# Instructions to follow:
Which lines in the listing below contain "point"? Copy each of them.

# Records to process:

· · · ·

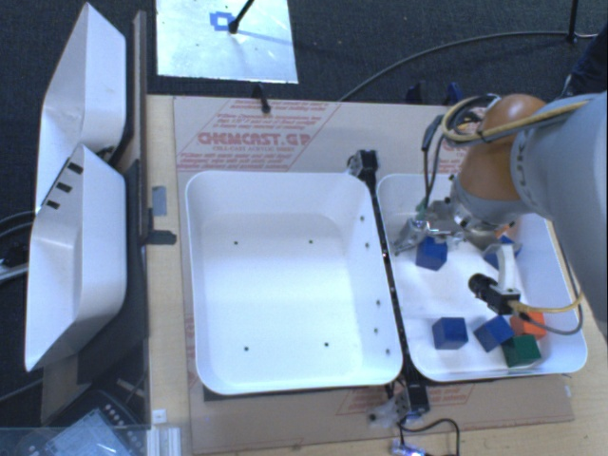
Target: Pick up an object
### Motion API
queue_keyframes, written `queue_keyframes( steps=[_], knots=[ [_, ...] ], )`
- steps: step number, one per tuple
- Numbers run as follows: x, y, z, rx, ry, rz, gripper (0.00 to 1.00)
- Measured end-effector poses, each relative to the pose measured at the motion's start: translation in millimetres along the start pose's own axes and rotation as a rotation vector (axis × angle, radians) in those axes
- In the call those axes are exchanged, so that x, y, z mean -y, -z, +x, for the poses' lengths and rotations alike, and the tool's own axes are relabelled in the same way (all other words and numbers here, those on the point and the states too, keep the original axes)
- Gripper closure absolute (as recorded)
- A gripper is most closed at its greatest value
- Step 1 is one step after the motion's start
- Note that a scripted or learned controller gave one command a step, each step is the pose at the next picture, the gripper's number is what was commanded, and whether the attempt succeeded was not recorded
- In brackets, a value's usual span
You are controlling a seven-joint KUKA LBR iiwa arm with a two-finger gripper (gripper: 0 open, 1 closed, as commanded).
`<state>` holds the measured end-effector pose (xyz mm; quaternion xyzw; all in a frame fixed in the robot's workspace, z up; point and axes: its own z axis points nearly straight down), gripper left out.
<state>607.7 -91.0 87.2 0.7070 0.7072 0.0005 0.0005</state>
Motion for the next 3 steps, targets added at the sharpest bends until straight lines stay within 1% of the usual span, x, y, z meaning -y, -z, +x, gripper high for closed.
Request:
queue_keyframes(
  steps=[1,2,3],
  knots=[
    [-0.7,10.9,-0.8,0.001,-0.001,-0.002,1.00],
    [18.6,103.9,88.6,-0.003,0.008,-0.007,1.00],
    [-26.1,121.1,169.7,-0.002,0.007,-0.001,1.00]
  ],
)
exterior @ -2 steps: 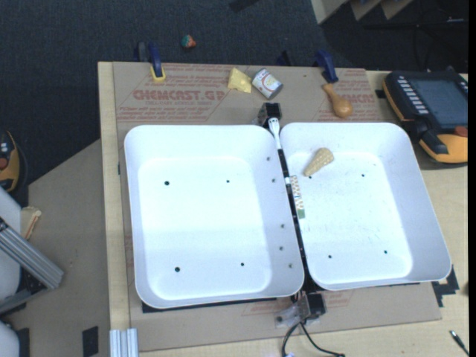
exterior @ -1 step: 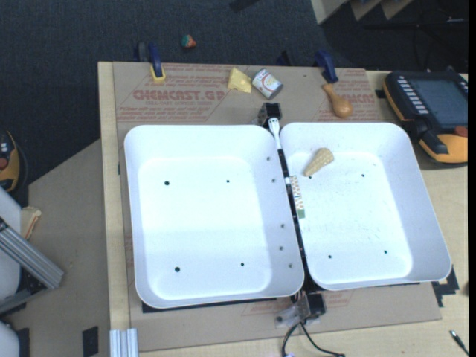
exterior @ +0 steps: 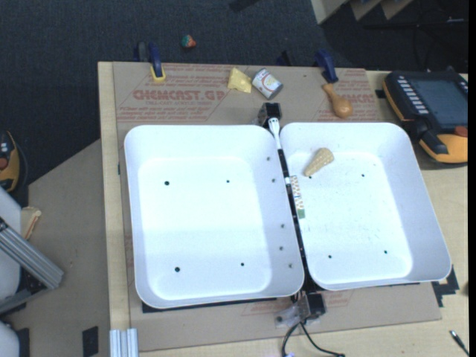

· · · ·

# Written solution:
- In the call those axes are exchanged, so that x, y, z mean -y, -z, +x, for the poses' lengths and rotations alike, and the tool's own axes are relabelled in the same way (all other words and numbers here, those on the point and the states too, keep the original axes)
`<state>` holds the measured end-effector pose (xyz mm; quaternion xyzw; all in a frame fixed in the robot's workspace, z up; point and axes: its own z axis points nearly straight down), gripper left out.

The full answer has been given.